What is expected:
Please work out how many lines below contain the word "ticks", and reply with only that number.

Data segment section start

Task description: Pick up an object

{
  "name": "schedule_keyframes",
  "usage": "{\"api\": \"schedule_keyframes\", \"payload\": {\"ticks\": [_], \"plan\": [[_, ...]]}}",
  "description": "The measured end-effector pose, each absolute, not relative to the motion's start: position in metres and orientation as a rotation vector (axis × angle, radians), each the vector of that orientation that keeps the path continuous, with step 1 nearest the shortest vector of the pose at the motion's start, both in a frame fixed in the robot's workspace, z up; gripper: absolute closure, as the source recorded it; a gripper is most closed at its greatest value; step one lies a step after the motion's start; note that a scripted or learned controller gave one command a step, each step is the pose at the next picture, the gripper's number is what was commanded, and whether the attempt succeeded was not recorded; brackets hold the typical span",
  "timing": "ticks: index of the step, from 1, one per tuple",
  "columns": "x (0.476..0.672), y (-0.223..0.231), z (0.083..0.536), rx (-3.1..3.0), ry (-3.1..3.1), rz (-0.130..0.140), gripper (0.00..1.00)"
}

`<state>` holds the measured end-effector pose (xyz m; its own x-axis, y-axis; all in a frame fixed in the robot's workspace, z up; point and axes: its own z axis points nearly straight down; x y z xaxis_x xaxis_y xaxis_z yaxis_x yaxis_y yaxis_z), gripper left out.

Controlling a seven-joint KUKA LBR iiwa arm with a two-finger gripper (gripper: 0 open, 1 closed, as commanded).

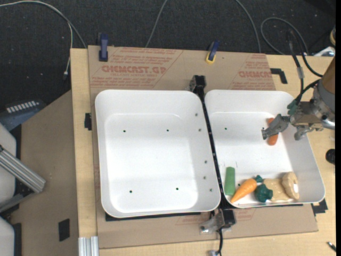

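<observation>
Arm (327, 84) reaches in from 3 o'clock and sits over the right bin (250, 101). Gripper (284, 132) hangs over the bin's 3 o'clock half, its two fingers spread wide with bare white floor showing between them.

A small orange-red piece (273, 138) lies just off the bin's centre, toward 2 o'clock. It's right at the tip of the finger (269, 128) on the 9 o'clock side, under it or touching it, I can't tell which. It is not between the fingers, so I log nothing held.

The rest of the load is bunched along the right bin's 6 o'clock wall:
- green stick (230, 180), upright in view, nearest the divider
- carrot (244, 189), just beside the stick, tip pointing to 8 o'clock
- dark green lump (262, 193) at the carrot's thick end
- pale tan piece (275, 186) next to it
- round beige piece (290, 184) at the 5 o'clock corner

Left bin (149, 103) sits at 9 o'clock of the right one, rims touching. Both rest on a brown board (138, 68) held by a blue clamp (103, 46) and a yellow clamp (212, 51) at 12 o'clock.
</observation>
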<state>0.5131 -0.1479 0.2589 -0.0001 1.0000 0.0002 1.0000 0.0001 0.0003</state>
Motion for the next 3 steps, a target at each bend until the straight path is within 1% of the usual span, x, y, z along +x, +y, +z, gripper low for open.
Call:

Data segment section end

Answer section:
2